PROMPT ->
Search the entries for the word "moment" and return every line where it is found.

(SOURCE DATA begins)

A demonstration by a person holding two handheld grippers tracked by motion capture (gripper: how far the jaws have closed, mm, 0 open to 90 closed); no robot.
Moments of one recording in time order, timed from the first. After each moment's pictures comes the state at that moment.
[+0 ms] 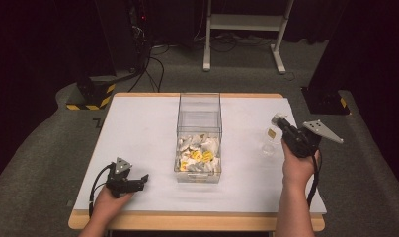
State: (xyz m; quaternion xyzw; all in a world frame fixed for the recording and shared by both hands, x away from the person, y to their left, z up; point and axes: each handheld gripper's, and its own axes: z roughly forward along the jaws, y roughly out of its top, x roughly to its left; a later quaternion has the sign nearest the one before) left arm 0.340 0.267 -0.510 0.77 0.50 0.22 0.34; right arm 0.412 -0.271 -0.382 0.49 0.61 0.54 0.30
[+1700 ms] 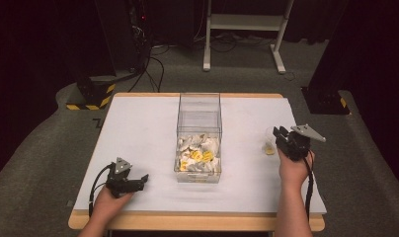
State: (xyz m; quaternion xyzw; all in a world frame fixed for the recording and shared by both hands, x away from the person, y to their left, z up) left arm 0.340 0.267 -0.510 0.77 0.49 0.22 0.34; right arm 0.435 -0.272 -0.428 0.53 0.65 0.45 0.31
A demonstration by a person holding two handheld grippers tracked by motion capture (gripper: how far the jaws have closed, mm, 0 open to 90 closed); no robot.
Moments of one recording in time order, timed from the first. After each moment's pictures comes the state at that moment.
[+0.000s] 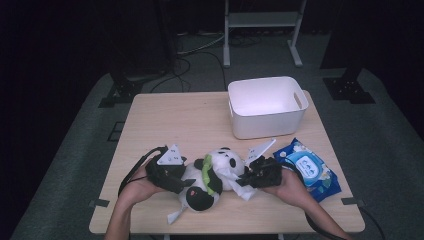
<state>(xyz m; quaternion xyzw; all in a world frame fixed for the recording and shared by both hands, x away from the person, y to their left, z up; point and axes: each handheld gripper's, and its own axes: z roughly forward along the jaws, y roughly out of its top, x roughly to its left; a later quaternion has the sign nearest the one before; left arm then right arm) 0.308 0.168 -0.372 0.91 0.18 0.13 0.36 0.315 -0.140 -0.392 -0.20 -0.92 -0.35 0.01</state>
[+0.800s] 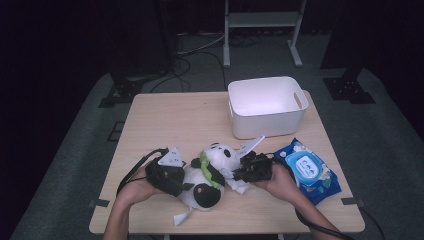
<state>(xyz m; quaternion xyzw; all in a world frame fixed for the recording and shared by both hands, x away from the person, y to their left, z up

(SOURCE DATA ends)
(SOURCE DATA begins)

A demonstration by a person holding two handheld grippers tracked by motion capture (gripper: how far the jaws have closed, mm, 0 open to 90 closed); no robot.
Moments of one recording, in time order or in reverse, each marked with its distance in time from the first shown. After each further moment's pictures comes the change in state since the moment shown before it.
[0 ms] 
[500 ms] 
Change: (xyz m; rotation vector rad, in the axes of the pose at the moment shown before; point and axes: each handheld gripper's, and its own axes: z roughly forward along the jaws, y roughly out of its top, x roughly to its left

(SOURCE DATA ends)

RESPONSE AREA ->
Moments of one recording in time order, timed from the first. After each moment's pictures comes the state at that moment.
Moments of one recording in time order, timed from the first. After each moment's pictures comes the state at that moment.
Moments of one recording, in time order or in reverse, each marked with its distance in time from the first shown. After each further moment's pictures comes the change in state since the moment shown before it.
Change: (xyz m; rotation vector rad, in the axes of the pose at the moment shown before; point and axes: each handheld gripper's, and its own axes: z roughly forward along the jaws, y roughly out of its top, x roughly to its left

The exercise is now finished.